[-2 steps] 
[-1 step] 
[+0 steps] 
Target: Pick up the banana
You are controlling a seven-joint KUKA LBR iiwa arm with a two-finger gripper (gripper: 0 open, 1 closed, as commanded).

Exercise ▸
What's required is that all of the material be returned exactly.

Reply ▸
[-2 steps] 
[-1 step] 
[+0 steps] 
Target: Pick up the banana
You are controlling a seven-joint KUKA LBR iiwa arm with a two-finger gripper (gripper: 0 open, 1 closed, as commanded).

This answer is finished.